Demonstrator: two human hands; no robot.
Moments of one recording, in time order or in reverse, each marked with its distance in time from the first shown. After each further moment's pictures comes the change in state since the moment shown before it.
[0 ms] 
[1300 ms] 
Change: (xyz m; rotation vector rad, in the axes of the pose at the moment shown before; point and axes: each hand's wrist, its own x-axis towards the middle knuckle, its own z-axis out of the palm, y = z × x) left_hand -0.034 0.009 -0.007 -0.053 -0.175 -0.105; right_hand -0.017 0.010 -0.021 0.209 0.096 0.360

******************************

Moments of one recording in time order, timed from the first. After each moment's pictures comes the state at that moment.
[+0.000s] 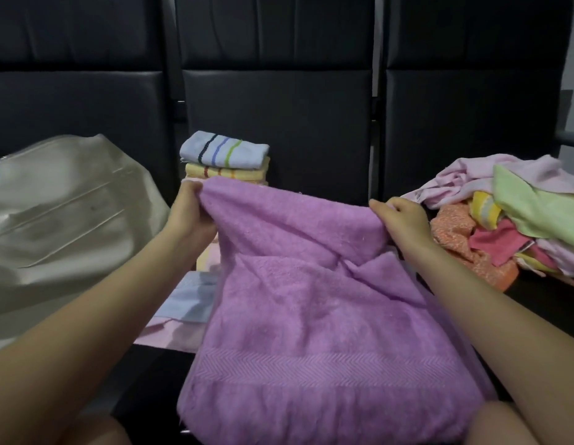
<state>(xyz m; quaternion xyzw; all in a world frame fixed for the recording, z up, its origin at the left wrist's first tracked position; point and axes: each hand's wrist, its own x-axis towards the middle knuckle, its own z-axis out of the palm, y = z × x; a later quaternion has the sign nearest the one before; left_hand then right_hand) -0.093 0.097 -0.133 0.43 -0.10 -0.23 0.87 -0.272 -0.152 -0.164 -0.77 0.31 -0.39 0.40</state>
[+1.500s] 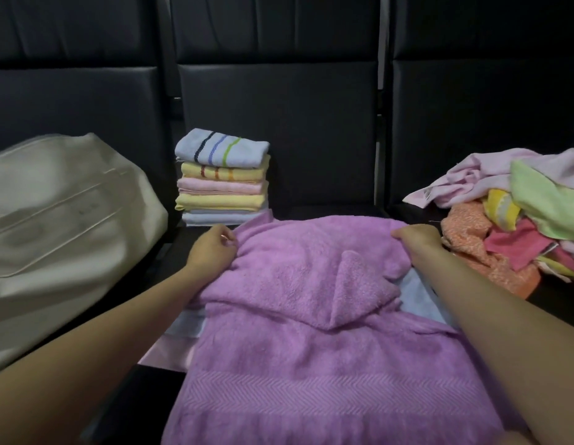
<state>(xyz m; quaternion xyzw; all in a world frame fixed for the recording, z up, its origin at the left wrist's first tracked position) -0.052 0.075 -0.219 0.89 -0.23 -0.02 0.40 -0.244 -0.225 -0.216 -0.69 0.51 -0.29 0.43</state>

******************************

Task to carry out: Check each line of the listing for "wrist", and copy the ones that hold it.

Result of the task:
Change: (xyz m; rotation vector rad, in the axes of the pose at the moment shown before; point and axes: each hand's wrist, its own x-axis towards the middle knuckle, its own z-axis out of the palm, y = z × x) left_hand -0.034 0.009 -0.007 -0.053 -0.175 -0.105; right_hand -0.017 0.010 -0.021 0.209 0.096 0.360
<state>(xyz m; quaternion xyzw; all in a world frame fixed for the recording, z up, its origin at the left wrist's first tracked position; point and axes: each hand's wrist, its own x-axis towards the middle knuckle, its own z-axis out of the palm, y = z × x; a later quaternion has the sign nearest the one before; left_hand then right_hand) -0.093 0.097 -0.133 0.43 -0.10 -0.23 0.87 -0.272 -0.152 -0.164 -0.77 0.31 -0.39 0.40</state>
<state>(xyz m; quaternion xyzw; all in a world frame fixed for the recording, z up, its origin at the left wrist's first tracked position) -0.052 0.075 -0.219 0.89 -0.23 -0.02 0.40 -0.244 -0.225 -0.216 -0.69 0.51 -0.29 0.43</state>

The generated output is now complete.